Lawlessness
For a country founded on values, America has moved into lawlessness in both the small things and the big.
Recently I stopped for a red light at the corner of 31st and West End in Nashville on my morning commute. Yes, I STOPPED for a red light that was red before I entered the intersection. However, there were two left turn lanes and four SUVs to my right entered the intersection on red and sped up to get through the light as oncoming traffic almost trapped them in the intersection. Later that morning I heard of an accident at the same location between a pickup truck and an ambulance.
Yesterday morning an SUV went flying by me on my way to church, doing around 60 mph in a 45 mph zone. What could be so urgent on a Sunday morning? I was even more surprised to see them turn into a church parking lot (not mine).
“But it’s just ‘speeding” (I can hear the refrain). According to the National Coalition for Safer Roads (NCSR) nationwide, more than 3.7 million drivers ran a red light in 2014. In 2013, 697 people were killed and an estimated 127,000 were injured in car accidents involving red light running.

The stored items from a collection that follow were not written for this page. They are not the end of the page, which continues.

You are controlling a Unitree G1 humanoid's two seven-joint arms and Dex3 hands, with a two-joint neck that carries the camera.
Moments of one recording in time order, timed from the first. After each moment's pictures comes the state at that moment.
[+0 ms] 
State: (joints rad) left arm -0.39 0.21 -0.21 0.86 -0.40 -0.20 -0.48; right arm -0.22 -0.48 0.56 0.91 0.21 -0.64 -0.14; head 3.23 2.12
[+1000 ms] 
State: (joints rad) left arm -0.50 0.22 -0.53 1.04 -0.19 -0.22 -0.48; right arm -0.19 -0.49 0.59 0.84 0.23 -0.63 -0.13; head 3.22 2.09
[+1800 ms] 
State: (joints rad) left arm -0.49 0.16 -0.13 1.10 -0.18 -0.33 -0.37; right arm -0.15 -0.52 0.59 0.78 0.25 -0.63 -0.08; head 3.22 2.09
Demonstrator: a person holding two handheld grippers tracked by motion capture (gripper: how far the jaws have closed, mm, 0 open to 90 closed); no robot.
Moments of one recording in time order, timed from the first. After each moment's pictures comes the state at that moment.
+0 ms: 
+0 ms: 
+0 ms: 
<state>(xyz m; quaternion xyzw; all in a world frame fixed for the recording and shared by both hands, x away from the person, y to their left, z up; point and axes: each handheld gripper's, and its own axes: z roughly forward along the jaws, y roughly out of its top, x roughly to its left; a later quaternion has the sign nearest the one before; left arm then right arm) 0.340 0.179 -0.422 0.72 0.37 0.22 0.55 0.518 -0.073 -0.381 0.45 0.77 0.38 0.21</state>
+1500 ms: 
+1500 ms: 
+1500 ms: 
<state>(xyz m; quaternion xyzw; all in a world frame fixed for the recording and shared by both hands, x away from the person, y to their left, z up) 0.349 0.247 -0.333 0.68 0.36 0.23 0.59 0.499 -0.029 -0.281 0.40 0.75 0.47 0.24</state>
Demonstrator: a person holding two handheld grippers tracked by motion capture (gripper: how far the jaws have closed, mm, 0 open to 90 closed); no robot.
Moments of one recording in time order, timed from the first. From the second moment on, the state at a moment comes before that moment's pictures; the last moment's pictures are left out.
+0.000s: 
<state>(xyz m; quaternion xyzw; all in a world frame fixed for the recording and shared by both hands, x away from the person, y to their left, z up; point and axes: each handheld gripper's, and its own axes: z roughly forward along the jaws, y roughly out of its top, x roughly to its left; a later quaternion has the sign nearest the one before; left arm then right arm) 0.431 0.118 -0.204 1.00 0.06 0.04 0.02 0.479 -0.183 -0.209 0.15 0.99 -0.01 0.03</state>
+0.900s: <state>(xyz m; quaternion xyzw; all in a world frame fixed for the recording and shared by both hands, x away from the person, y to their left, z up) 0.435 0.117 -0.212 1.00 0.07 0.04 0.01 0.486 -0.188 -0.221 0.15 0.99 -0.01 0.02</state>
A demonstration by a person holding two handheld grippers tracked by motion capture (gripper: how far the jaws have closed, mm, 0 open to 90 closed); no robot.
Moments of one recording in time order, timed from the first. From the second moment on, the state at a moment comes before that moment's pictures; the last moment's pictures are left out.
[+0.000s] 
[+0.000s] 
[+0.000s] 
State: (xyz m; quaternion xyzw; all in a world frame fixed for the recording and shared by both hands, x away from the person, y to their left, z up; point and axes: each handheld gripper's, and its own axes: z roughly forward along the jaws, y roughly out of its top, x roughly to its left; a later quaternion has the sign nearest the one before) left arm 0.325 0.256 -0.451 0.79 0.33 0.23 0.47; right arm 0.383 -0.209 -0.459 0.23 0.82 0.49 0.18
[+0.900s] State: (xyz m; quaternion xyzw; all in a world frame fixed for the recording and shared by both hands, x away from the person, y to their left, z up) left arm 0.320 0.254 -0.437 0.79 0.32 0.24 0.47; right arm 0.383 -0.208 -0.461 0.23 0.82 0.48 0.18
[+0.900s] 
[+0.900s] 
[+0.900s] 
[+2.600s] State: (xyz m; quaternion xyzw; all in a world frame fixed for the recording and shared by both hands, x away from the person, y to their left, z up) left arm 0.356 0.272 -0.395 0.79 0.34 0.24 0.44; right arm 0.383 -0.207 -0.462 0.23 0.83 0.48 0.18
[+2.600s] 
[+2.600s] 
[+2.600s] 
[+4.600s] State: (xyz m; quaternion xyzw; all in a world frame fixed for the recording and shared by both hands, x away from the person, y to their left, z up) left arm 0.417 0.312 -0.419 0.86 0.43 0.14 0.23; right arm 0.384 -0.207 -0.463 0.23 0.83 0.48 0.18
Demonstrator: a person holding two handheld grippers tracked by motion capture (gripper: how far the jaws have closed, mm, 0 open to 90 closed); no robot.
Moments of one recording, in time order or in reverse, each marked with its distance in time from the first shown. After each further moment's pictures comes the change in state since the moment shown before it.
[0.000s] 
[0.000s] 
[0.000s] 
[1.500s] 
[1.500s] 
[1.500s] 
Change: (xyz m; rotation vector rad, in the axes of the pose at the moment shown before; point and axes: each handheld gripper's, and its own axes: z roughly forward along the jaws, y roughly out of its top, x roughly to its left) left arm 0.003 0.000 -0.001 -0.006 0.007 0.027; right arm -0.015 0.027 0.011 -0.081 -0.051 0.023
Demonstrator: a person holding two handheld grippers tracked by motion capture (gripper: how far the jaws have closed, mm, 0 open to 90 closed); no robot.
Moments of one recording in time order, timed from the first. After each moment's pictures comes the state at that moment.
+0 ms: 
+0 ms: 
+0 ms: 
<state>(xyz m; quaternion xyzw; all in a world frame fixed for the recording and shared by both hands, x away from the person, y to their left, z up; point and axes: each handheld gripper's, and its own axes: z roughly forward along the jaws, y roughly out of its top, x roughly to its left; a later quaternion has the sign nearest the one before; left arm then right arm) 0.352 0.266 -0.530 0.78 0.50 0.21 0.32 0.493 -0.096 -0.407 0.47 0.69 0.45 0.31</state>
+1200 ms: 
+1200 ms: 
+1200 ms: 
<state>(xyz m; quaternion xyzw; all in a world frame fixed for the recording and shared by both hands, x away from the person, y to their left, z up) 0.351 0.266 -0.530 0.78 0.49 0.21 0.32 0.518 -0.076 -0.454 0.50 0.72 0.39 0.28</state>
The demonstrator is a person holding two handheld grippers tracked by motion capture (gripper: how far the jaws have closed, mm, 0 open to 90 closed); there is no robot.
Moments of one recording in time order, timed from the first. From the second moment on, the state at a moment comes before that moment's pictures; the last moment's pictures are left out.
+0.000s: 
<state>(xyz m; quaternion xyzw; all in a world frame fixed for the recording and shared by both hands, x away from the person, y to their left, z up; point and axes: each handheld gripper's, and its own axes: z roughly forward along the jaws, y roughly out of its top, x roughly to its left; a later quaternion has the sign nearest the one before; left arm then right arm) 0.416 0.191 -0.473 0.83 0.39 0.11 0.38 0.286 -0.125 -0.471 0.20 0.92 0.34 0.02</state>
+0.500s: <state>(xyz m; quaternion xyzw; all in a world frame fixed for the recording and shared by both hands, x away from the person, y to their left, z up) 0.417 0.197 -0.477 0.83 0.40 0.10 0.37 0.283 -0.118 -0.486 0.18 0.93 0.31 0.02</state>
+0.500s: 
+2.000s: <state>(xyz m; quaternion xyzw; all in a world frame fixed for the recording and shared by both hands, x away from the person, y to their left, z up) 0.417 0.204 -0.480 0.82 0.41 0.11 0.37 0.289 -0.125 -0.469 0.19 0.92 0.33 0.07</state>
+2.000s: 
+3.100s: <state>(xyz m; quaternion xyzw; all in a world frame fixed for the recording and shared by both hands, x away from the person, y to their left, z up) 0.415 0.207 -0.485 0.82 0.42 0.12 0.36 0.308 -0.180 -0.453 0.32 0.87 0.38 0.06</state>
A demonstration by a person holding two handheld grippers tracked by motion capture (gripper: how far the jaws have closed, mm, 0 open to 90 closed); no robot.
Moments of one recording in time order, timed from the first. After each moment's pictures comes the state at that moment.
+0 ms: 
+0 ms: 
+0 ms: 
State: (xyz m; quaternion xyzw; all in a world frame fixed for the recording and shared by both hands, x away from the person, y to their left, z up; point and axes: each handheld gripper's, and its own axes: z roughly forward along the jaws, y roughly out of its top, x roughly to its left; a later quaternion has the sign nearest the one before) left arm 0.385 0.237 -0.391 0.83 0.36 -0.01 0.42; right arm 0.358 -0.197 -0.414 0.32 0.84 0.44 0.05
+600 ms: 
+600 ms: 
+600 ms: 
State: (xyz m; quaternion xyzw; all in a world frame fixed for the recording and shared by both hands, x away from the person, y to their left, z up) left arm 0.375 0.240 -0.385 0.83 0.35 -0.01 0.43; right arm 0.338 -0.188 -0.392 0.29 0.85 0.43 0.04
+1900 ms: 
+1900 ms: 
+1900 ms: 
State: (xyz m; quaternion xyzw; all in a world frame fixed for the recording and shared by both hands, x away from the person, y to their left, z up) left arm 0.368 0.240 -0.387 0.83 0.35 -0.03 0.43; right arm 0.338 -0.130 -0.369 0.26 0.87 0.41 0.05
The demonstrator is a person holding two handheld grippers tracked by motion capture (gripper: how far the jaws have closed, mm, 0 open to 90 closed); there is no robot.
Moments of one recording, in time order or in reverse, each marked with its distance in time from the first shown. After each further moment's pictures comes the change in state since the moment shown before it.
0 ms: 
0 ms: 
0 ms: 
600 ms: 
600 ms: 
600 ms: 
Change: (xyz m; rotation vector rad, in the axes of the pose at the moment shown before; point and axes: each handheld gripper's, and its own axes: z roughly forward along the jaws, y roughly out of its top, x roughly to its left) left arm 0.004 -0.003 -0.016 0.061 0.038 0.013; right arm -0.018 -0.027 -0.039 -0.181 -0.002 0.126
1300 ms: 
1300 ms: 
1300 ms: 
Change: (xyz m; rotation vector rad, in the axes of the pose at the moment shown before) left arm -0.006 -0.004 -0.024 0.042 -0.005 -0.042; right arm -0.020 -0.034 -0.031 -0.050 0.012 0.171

In Luke 16:10, we read, “"Whoever can be trusted with very little can also be trusted with much, and whoever is dishonest with very little will also be dishonest with much.”
If you can’t be trusted to drive the posted speed limit and obey traffic signals, you can’t be trusted with anything else either.
It feels like the wild, wild west in our driving habits and in our personal lives. If we disagree with someone we show up in riot gear and weapons to “show them who is boss.”
There is no more discussion in society; everything is a confrontation planned well in advance to maximum the bloodshed and make the news.
We hear a different story in the Bible. Jesus said that He came to fulfill the law, not to abolish it. (Matthew 5:17).
It is time for Christians to start living up to Jesus’ expectations.
Stop the bloodshed. Stop the lawlessness. Stop the revenge. Laws are there for a purpose, and the North already won the war over 150 years ago.